Extracted records:

***

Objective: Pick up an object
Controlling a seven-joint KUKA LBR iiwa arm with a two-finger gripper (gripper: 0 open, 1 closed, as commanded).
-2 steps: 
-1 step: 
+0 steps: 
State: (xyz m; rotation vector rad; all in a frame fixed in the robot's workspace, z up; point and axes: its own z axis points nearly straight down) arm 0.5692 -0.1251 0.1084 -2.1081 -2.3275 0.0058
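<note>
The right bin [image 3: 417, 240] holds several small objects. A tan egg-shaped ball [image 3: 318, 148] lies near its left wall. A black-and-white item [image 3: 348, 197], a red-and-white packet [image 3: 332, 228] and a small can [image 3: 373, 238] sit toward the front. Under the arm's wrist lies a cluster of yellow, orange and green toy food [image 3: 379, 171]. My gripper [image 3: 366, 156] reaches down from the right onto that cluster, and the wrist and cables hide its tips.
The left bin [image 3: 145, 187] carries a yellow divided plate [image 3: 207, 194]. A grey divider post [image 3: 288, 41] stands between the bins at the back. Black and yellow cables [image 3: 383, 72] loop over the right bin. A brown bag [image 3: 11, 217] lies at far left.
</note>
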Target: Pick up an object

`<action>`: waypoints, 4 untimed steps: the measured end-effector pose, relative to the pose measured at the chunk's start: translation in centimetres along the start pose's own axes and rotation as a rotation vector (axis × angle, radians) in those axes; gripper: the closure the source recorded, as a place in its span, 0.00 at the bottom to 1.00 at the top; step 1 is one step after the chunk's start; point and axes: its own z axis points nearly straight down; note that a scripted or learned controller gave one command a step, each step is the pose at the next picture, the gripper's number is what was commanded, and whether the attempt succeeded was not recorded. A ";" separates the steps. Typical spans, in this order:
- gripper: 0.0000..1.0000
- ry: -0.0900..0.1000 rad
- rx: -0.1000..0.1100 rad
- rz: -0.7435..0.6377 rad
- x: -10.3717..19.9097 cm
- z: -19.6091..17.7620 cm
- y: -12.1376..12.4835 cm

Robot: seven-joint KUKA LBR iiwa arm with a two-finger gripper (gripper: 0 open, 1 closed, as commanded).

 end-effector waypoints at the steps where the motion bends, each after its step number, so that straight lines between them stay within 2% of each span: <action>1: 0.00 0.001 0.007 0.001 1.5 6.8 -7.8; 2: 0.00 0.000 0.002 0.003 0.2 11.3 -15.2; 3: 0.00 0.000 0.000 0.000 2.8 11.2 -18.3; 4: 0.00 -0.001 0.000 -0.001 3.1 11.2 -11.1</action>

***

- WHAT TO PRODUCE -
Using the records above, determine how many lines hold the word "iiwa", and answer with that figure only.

- SOLUTION -
2